DESCRIPTION OF THE TASK >> Could you filter the data below down to the lines that hold the word "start"?

** DATA PROVIDED follows **

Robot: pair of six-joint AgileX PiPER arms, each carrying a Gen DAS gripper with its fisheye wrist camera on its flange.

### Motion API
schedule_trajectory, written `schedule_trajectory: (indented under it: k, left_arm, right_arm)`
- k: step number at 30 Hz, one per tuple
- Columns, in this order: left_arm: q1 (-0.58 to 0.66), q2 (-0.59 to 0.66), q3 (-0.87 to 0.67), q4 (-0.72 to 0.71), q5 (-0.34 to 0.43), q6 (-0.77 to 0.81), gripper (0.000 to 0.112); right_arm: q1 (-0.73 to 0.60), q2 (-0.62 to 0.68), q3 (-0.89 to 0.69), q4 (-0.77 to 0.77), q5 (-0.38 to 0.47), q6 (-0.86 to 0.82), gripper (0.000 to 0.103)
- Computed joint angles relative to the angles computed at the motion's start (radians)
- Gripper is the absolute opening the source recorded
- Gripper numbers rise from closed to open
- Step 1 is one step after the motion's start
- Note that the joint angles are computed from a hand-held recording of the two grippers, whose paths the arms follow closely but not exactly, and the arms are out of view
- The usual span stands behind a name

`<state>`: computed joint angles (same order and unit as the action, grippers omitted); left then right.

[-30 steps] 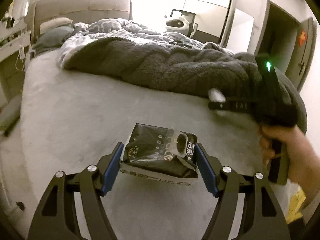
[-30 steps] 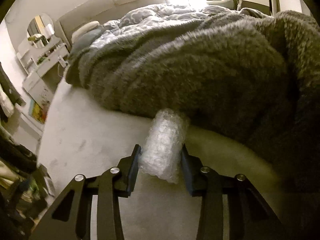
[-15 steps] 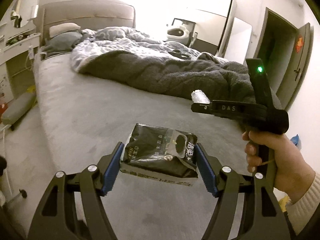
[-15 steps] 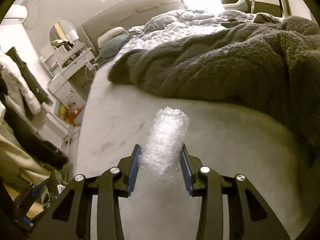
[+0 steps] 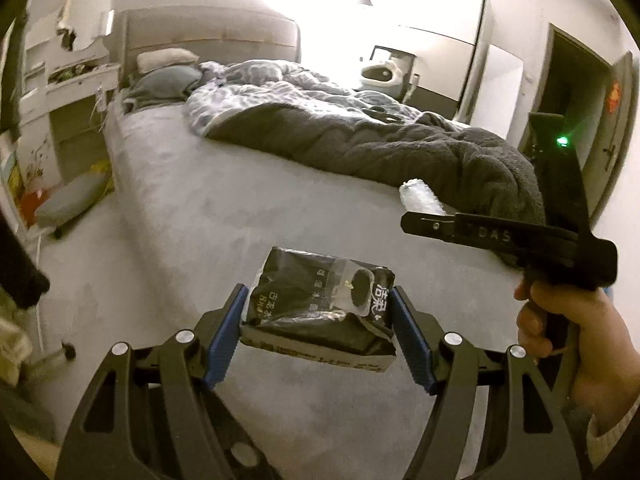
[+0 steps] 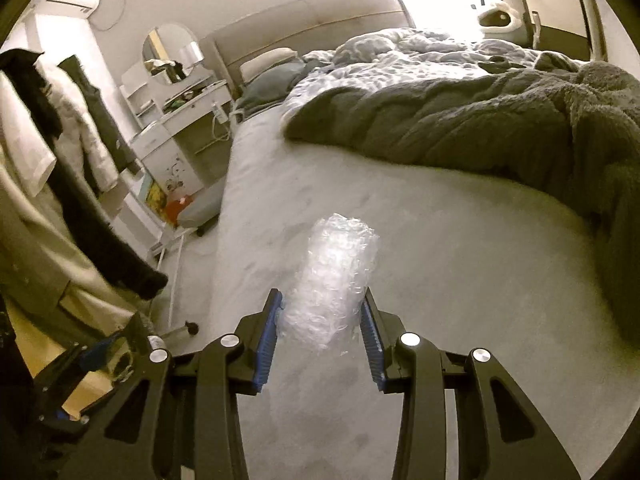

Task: Collect trash
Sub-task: 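Carry the packet and the bubble wrap roll over the bin with both tools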

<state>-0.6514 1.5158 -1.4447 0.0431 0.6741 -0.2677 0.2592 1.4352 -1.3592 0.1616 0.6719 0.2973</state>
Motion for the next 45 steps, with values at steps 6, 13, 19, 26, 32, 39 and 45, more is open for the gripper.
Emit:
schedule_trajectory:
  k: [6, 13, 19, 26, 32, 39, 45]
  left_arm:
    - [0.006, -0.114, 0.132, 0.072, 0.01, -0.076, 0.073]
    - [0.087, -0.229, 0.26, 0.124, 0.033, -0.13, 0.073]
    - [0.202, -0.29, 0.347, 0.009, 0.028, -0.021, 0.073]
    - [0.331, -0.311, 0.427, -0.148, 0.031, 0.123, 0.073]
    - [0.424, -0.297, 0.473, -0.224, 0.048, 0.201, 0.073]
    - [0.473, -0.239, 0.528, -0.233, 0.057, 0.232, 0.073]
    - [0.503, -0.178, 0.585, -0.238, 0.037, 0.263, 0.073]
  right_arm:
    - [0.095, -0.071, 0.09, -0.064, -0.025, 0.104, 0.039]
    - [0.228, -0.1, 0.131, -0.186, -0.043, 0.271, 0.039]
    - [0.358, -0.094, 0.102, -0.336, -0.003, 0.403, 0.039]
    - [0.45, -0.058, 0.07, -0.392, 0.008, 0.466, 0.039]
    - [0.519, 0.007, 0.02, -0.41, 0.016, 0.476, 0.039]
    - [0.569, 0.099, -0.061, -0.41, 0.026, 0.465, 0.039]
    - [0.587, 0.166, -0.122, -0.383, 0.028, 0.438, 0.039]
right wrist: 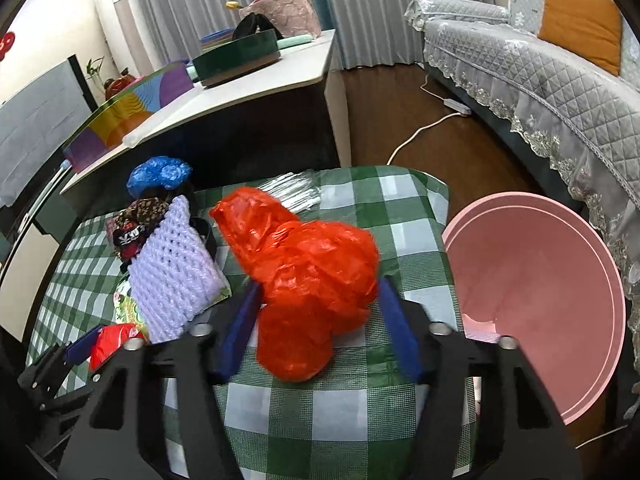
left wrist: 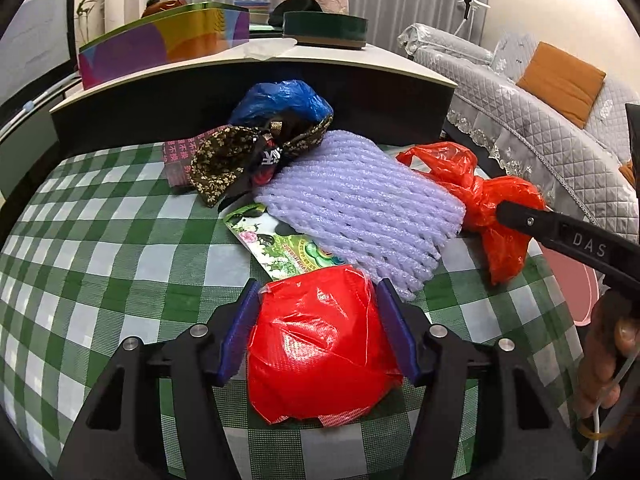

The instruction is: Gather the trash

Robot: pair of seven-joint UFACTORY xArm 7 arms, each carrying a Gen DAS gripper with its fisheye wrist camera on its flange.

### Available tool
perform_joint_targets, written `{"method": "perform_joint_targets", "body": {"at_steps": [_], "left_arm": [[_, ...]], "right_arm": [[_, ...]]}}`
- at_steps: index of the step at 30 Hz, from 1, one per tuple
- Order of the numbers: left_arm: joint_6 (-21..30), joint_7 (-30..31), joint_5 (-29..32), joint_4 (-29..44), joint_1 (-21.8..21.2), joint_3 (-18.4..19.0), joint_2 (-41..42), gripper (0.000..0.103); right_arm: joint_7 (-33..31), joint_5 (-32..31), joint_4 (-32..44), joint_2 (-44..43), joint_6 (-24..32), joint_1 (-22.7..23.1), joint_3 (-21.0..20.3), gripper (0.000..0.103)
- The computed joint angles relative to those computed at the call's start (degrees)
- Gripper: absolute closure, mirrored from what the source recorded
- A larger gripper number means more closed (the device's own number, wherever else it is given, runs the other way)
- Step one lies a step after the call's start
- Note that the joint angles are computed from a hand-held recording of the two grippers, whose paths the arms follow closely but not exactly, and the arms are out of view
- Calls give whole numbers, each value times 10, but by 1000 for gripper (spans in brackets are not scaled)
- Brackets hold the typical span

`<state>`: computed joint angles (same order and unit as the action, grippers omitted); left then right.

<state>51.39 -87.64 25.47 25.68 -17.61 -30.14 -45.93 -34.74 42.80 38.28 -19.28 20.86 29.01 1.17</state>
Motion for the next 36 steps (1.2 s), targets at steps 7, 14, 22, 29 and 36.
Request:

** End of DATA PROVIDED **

EXERCISE RESULT >>
- Computed joint angles relative to the angles computed at the motion's start (radians)
- Step 1 is one step after the motion's start
- The computed joint angles relative to those computed at the call's start (degrees)
- Step one lies a step after the call's start

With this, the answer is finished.